Given a bipartite graph with bipartition $(A,B)$ where B is equipartitioned into k blocks, can the vertices in A be picked one by one so that at every step, the picked vertices cover roughly the same number of vertices in each of these blocks?

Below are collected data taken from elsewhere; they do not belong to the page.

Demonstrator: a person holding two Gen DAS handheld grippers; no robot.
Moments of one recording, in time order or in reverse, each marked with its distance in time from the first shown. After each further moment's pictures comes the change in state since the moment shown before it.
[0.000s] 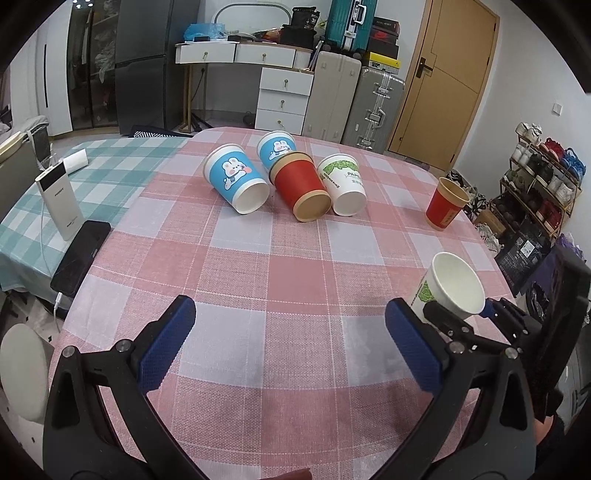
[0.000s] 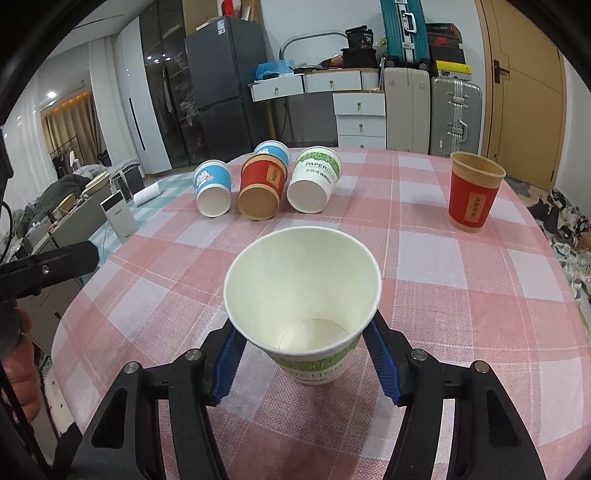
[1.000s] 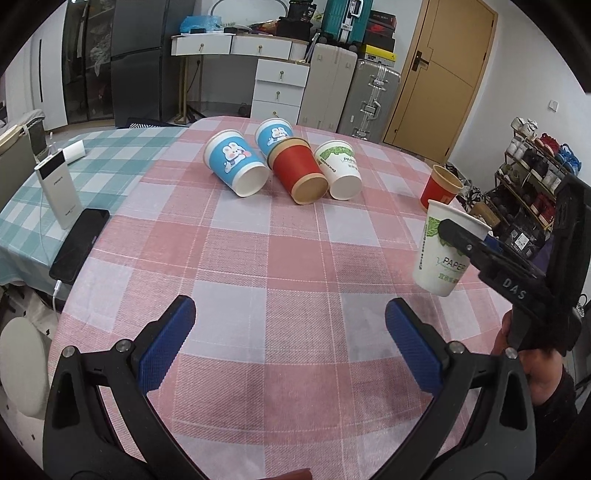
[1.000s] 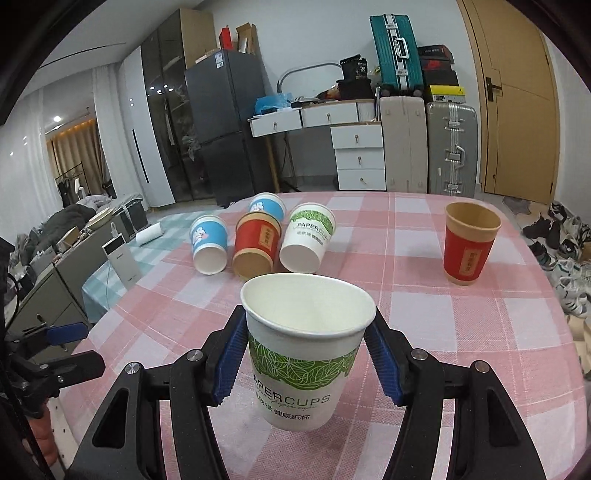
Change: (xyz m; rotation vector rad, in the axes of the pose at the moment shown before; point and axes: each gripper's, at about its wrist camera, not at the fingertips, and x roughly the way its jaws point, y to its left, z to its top) left arm -0.002 -0.001 -0.011 0.000 0.042 -0.016; right arm -0.001 -0.015 0.043 0.024 -0.139 0.018
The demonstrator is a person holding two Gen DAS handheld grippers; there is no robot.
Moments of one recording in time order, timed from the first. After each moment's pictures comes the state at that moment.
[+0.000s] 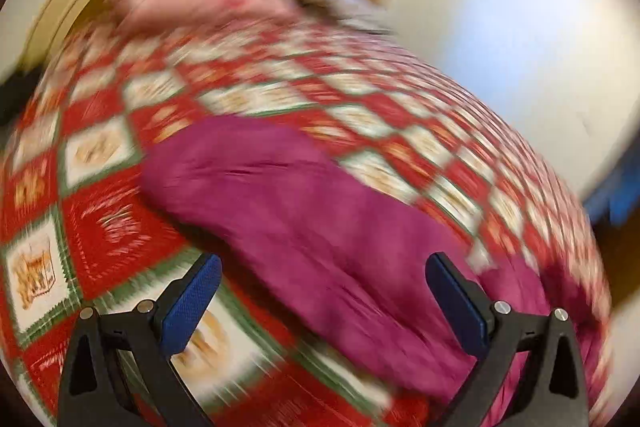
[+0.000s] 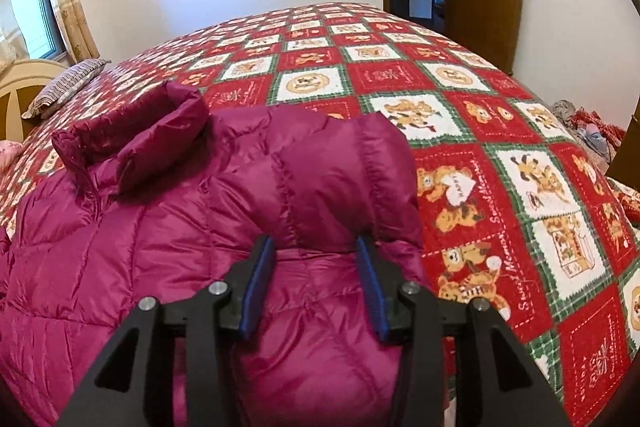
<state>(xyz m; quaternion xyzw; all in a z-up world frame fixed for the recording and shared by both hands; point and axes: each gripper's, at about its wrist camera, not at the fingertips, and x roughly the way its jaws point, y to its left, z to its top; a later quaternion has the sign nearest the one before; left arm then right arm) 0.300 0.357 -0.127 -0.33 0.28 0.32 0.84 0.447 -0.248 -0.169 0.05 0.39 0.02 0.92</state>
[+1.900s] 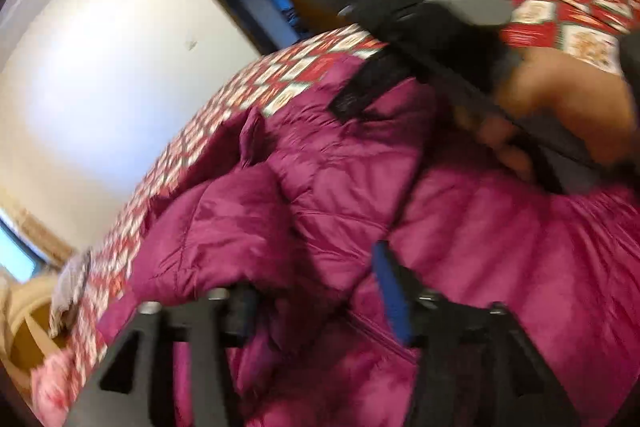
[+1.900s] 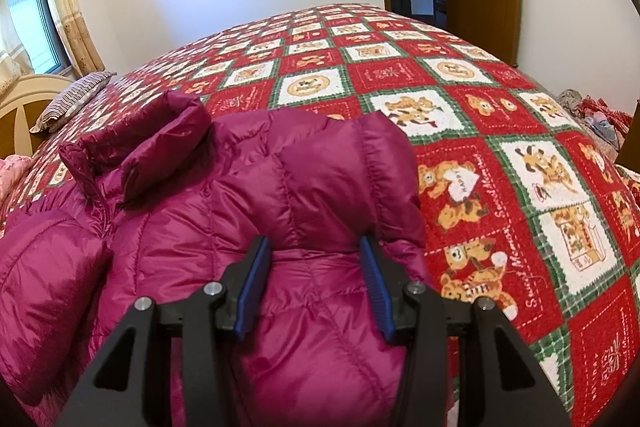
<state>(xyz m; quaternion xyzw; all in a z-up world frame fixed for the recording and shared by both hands) 0.317 -0.041 -0.154 0.35 0.25 -0.20 0.88 0.450 -0.255 -0.172 0.08 0.39 0.03 0.92</state>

We show that, if each block has cardinality m, the vertices in B have the same degree, and each vertex in A has at most cm neighbors in every block where $c>0$ is a small constant, then there is an ordering $v_1,\dots ,v_n$ of the vertices in A such that for every $j\in \{1,\dots ,n\}$, the numbers of vertices with a neighbor in $\{v_1,\dots ,v_j\}$ in every two blocks differ by at most $\sqrt{2(k-1)c}\cdot m$. This is related to a well-known lemma of Steinitz, and partially answers an unpublished question of Scott and Seymour.

给定一个二分图 $(\mathrm{一种},乙)$其中B被均分为k个块，A 中的顶点是否可以一个接一个地选取，以便在每一步中，选取的顶点在这些块中的每一个中都覆盖大致相同数量的顶点？我们证明，如果每个块的基数为m，则B 中的顶点具有相同的度数，并且A 中的每个顶点在每个块中最多有cm 个邻居，其中$C>0$ 是一个小的常数，那么有一个排序 $v_1,\dots ,v_n$A中的顶点使得对于每个$j\in \{1,\dots ,n\}$, 具有邻居的顶点数 $\{v_1,\dots ,v_j\}$ 在每两个块中最多相差 $\sqrt{2(克-1)C}\cdot 米$. 这与著名的 Steinitz 引理有关，并部分回答了 Scott 和 Seymour 未发表的问题。